Now suppose I don’t need to load any more data, but I want to compress these rows into compressed rowgroups. The new choice in SQL Server 2016 is to use REORGANIZE command as shown below. Note, you need to use the option COMRPESSS_ALL_ROW_GROUPS to compress delta rowgroups.
-- run this to compressed OPEN RGs
alter index ccitest_temp_cci on ccitest_temp reorganize with (COMPRESS_ALL_ROW_GROUPS = ON)
Now, if you look at the rowgroups again, you will see that delta rowgroups have been compressed. Existing delta rowgroups transition into TOMBSTONE state and removed later when there is no reference to them.
While the compression is good, but notice that each of the compressed rowgroup has only 75k rows. Ideally, you want to combine all these rowgroups into 1 compressed rowgroup. Now, let us delete some rows. You will see that the 30000 rows are marked deleted in the first compressed rowgroup but the original 75k rows still remain compressed. This is because compressed rowgroups are read-only.
-- delete some rows
delete top (30000) from ccitest_temp
You can do that by running the command. Note, I did not use option COMRPESSS_ALL_ROW_GROUPS as I only want to combine the smaller compressed rowgroups.

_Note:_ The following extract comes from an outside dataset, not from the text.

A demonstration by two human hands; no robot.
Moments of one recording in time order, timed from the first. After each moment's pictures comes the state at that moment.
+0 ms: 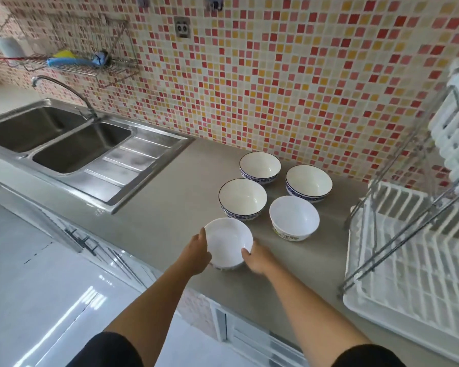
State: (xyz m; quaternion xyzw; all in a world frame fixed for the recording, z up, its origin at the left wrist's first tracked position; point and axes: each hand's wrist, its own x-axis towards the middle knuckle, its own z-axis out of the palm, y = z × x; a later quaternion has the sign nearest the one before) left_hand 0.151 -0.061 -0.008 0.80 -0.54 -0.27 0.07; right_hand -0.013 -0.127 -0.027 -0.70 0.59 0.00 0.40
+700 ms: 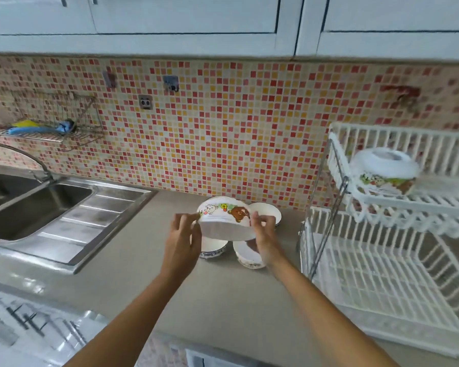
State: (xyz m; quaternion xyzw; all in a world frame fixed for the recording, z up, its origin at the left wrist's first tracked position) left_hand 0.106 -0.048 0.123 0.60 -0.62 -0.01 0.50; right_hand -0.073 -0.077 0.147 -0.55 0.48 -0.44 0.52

alter index ccitest_temp_cci on ccitest_temp reorganize
The resultant rowgroups shows 1 single compressed rowgroup with 270k rows and all other compressed rowgroups are ‘tombstone’d meaning they are ready to be garbage collected and removed in the background.
This was a simple example to show how REORGANIZE command can combine multiple compressed rowgroups into one and remove deleted rows. REORGANIZE command follows a MERGE policy on how it chooses to remove deleted rows or combine the compressed rowgroups. The merge policy used by REORGANIZE command is described @ https://blogs.msdn.microsoft.com/sqlserverstorageengine/2016/03/08/columnstore-index-merge-policy-for-reorganize/
In summary, for common customer scenarios, once you create CCI or NCCI which is an OFFLINE operation, you can maintain the columnstore index ONLINE using REORGANIZE command. Note, this command is NOT supported on memory-optimized tables. For memory-optimized tables, when the number of deleted rows exceed an internal threshold, the compression rowgroup is removed after re-inserting the remaining rows into the ‘tail’ (i.e. the virtual delta rowgroup).